‘Dangerous’ iPhone exploit code goes public – Computerworld

August 13, 2010

‘Dangerous’ iPhone exploit code goes public – Computerworld.

This was actually predictable.

A proof of concept demonstration demonstrated an ability to “Jailbreak” iPhones over the web, with no intervention of a computer,etc. but rather through surfing to a website directly on the iPhone. The reports are that this exploit is performed through a vulnerability within Adobe PDF handling on IOS platforms (the software that iPhones, iPads, etc. use to run).

The originator of the exploit, a software hacker named “Comex”, did not initially release the code.

Throngs of people proceeded to jailbreak their iPhones in this way.  Those of us in the security and forensics world knew that an exploit would not be far behind.

On Wednesday Apple released a patch to fix the issue that enables this to happen.  Minutes later Comex released his code to the internet-at-large.

What does this all mean?

I know a large number of attorneys that use iPhones- I do too.  I also know a large number of attorneys that use PDF documents (most, if not all, of them).

Because of the complexity of the code I would give this about two, maybe three, more days before there are active attempts to inject malicious code into iPhones.  This could hit attorneys that haven’t patched especially hard because of the PDF angle.

The answer is simple:  Patch your iPhone, iPad, etc.  The patch works. I have only done limited testing, but even Comex notes that the patch stops the exploit.  Comex sent a Tweet yesterday after apple released the patch that says it all:

That was fun while it lasted. Hope you saved your SHSH. Remember that 4.1 rhymes with fun.”

(4.1 is the vulnerable version of the iPhone IOS, 4.2 is the patched version)

A Simple Plan to Ruin Your Boss: Plant Child Porn On His PC

August 10, 2010

A simple plan to ruin your boss: plant child porn on his PC.

This occurred in the UK in 2006 (it is just now working its way through the courts), and seems extreme.  The reality is that planted evidence can occur in many different forms:  Planted documents, images, and even emails.

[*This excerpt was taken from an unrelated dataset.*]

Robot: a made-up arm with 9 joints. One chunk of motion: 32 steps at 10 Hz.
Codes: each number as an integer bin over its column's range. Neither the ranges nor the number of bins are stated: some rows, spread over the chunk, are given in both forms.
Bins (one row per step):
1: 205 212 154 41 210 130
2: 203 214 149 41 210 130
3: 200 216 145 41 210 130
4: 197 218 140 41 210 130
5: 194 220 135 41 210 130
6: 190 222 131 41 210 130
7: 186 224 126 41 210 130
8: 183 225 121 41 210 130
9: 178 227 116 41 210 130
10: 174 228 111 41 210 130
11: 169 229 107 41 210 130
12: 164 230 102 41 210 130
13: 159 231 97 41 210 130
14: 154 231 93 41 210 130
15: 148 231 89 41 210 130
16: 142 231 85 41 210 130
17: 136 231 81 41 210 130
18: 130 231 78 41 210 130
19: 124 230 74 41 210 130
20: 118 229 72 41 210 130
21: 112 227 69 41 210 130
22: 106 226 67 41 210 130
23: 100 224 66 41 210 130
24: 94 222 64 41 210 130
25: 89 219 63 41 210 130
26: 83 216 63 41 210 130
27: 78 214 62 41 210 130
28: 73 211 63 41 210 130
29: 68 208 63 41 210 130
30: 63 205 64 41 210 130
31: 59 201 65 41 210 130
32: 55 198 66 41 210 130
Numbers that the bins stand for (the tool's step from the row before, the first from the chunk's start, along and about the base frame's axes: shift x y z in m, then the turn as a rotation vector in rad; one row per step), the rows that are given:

While the deception in the UK case was broken through cell phone activity (the perpetrator made an “anonymous” phone call, and had been heard bragging about his exploits at a BBQ), a good forensic examiner goes beyond simple modified, accessed and created times to review other system information that backs up the method of arrival of the information on the system itself:

  • The insertion of USB devices: USB devices can leave quite a trail on a system, including the device manufacturer, type, even sometimes serial numbers.  Further activity supporting the insertion of the device can sometimes be correlated between file history analysis and searches for activity surrounding the specific device ID.
  • Metadata contained within the purported documents: Images, videos, audio files, PDF documents and other file types often have information regarding the date of creation (not necessarily introduction to the system), authorship, serial or license numbers of the product used, sometimes even information about the system that created them.
  • System files: Sometimes the introduction or generation of a file triggers other supporting files on the system.  Examination of these files can tell an investigator whether the file information matches up with what the system knows about the file.
  • Surrounding activity: Other activity on the system related to usage can be an indicator as well.  For example: If a file was supposedly downloaded from the internet, one would expect to see certain other activity surrounding the download if it was generated by the user.

A lot of these same techniques can be used to attack or defend other claims of the so-called “trojan defense” (aka “A Virus must have done it”).

Researching deliberate obfuscation CAN be a challenge, but in situations similar to the UK case a client is not at all dead in the water if an information forensics analyst is competent and able to look at the “Evidence Beyond the Hard Drive”™.